A diffusion-barrier-coating system with a duplex layer structure comprised of an inner Re-base alloy layer and an outer β-NiAl layer was formed on the Ni–Mo alloy, Hastelloy-X. Alloy specimens with and without the coating were oxidized at 970 °C in air for up to 200 h with an imposed tensile stress of 22.5 MPa. The oxidation behavior under the stress-free condition was also investigated for comparison purposes. Strain rates of the specimens with a diffusion-barrier-coating system decreased rapidly for about 5 h, followed by a slow creep-deformation with a strain of 3.5% and strain rates of (0.7–0.2) × 10⁻⁷/s for 200 h. There was little change in both the coating structure and the composition (at%) of the inner Re-base alloy layer. Considering the creep behavior of the uncoated alloy, as well as the fact that there were few cracks and flaws in the Re-base alloy layer, it was concluded that this inner layer was subject to creep-deformation along with the alloy substrate.

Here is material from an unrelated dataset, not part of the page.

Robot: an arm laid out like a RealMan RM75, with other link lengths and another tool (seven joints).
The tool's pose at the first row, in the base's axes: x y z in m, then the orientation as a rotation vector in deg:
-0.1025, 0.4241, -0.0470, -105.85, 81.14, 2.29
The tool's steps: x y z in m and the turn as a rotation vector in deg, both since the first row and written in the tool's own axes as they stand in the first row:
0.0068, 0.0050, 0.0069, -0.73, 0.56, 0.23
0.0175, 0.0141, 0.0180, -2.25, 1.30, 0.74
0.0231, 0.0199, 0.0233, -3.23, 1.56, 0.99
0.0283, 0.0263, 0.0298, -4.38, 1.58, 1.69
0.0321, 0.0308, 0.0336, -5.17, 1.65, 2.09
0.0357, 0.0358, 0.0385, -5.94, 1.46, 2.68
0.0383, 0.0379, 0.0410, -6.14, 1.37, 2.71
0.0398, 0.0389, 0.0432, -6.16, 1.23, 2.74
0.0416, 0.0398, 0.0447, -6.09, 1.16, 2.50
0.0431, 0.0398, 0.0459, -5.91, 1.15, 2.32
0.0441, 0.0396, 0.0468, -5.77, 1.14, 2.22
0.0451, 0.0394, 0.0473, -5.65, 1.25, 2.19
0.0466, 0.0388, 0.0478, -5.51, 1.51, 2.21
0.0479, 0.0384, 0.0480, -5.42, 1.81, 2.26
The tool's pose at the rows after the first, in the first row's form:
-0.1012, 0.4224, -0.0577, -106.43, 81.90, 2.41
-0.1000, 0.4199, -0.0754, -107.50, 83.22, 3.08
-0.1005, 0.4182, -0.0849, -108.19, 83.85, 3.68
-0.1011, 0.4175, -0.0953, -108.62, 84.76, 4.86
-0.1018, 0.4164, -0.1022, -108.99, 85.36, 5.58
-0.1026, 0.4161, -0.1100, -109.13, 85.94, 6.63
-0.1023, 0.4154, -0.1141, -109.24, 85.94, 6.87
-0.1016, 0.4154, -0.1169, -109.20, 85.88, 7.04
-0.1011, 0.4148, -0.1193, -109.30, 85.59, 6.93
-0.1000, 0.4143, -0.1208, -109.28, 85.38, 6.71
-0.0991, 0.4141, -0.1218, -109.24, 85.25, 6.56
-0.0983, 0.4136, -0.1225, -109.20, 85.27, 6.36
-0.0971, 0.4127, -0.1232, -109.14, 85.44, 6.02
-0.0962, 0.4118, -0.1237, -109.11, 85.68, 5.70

The external scale on the coated alloy consisted mainly of θ-Al₂O₃ at the early stage of the oxidation/deformation, and with further oxidation the surface scale formed a duplex layer structure consisting of outer plate-like θ-Al₂O₃ and inner equi-axed Al₂O₃. There was exfoliation of the outer θ-Al₂O₃ scale during the creep deformation. After the 200 h oxidation the outer β-NiAl contained (40–50)% Al, while the alloy substrate near the inner layer had less than 1 at% Al. It was found that the Re-base alloy layer acted an effective barrier against inward Al diffusion and outward diffusion of alloying elements.